--- Work item ---
The listing below holds a line with "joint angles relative" and a later line with "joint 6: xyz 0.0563". Write out those two lines and every line between them, exactly, and nothing else.

--- Recorded information ---
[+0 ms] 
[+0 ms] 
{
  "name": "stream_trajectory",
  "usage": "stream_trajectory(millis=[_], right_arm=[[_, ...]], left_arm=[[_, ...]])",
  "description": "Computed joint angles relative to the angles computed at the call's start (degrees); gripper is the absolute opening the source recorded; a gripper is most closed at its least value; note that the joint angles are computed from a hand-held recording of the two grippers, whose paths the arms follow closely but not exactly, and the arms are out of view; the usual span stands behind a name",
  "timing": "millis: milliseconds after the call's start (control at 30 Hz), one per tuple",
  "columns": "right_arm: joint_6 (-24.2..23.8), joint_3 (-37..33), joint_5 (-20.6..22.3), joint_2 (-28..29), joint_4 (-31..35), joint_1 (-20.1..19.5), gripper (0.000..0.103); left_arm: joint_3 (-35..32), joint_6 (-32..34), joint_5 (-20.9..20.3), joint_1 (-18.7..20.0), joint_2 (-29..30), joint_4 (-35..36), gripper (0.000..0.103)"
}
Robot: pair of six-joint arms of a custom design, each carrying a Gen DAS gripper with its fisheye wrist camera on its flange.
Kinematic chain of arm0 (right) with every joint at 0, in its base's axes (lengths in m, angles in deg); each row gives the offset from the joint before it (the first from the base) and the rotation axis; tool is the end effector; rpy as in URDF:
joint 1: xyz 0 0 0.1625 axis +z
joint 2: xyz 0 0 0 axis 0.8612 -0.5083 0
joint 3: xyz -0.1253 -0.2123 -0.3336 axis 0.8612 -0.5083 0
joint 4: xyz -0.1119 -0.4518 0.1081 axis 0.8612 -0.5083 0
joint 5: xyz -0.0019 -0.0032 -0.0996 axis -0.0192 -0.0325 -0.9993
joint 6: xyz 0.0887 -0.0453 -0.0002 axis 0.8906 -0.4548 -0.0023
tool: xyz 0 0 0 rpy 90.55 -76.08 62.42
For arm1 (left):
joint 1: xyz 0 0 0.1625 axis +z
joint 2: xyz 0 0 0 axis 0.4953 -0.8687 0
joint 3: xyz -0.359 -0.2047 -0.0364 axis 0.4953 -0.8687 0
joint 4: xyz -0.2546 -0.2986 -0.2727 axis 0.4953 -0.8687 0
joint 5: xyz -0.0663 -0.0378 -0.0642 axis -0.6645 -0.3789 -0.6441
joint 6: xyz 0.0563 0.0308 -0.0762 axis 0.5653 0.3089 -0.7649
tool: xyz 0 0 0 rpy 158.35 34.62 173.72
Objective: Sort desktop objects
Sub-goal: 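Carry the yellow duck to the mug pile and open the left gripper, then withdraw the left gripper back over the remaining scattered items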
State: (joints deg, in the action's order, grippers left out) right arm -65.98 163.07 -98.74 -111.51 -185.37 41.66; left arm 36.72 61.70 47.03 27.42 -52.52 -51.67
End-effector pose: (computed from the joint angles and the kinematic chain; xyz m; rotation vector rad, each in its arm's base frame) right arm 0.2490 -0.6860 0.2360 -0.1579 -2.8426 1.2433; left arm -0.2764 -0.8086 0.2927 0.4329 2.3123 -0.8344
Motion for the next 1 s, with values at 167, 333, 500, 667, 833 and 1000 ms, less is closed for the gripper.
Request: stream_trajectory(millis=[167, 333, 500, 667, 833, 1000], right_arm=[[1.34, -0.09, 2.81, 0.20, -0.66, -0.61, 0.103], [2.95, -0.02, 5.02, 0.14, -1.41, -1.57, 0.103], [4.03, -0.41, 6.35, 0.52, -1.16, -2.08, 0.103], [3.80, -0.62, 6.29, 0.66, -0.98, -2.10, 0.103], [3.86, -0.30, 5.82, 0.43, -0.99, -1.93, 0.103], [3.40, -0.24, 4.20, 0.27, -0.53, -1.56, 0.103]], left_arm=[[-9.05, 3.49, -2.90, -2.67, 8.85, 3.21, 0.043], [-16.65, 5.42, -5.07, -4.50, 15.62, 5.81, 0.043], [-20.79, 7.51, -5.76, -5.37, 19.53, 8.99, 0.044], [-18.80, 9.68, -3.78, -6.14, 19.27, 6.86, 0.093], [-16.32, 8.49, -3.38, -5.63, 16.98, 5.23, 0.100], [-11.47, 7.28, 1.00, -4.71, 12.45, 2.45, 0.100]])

--- Written response ---
  "description": "Computed joint angles relative to the angles computed at the call's start (degrees); gripper is the absolute opening the source recorded; a gripper is most closed at its least value; note that the joint angles are computed from a hand-held recording of the two grippers, whose paths the arms follow closely but not exactly, and the arms are out of view; the usual span stands behind a name",
  "timing": "millis: milliseconds after the call's start (control at 30 Hz), one per tuple",
  "columns": "right_arm: joint_6 (-24.2..23.8), joint_3 (-37..33), joint_5 (-20.6..22.3), joint_2 (-28..29), joint_4 (-31..35), joint_1 (-20.1..19.5), gripper (0.000..0.103); left_arm: joint_3 (-35..32), joint_6 (-32..34), joint_5 (-20.9..20.3), joint_1 (-18.7..20.0), joint_2 (-29..30), joint_4 (-35..36), gripper (0.000..0.103)"
}
Robot: pair of six-joint arms of a custom design, each carrying a Gen DAS gripper with its fisheye wrist camera on its flange.
Kinematic chain of arm0 (right) with every joint at 0, in its base's axes (lengths in m, angles in deg); each row gives the offset from the joint before it (the first from the base) and the rotation axis; tool is the end effector; rpy as in URDF:
joint 1: xyz 0 0 0.1625 axis +z
joint 2: xyz 0 0 0 axis 0.8612 -0.5083 0
joint 3: xyz -0.1253 -0.2123 -0.3336 axis 0.8612 -0.5083 0
joint 4: xyz -0.1119 -0.4518 0.1081 axis 0.8612 -0.5083 0
joint 5: xyz -0.0019 -0.0032 -0.0996 axis -0.0192 -0.0325 -0.9993
joint 6: xyz 0.0887 -0.0453 -0.0002 axis 0.8906 -0.4548 -0.0023
tool: xyz 0 0 0 rpy 90.55 -76.08 62.42
For arm1 (left):
joint 1: xyz 0 0 0.1625 axis +z
joint 2: xyz 0 0 0 axis 0.4953 -0.8687 0
joint 3: xyz -0.359 -0.2047 -0.0364 axis 0.4953 -0.8687 0
joint 4: xyz -0.2546 -0.2986 -0.2727 axis 0.4953 -0.8687 0
joint 5: xyz -0.0663 -0.0378 -0.0642 axis -0.6645 -0.3789 -0.6441
joint 6: xyz 0.0563 0.0308 -0.0762 axis 0.5653 0.3089 -0.7649

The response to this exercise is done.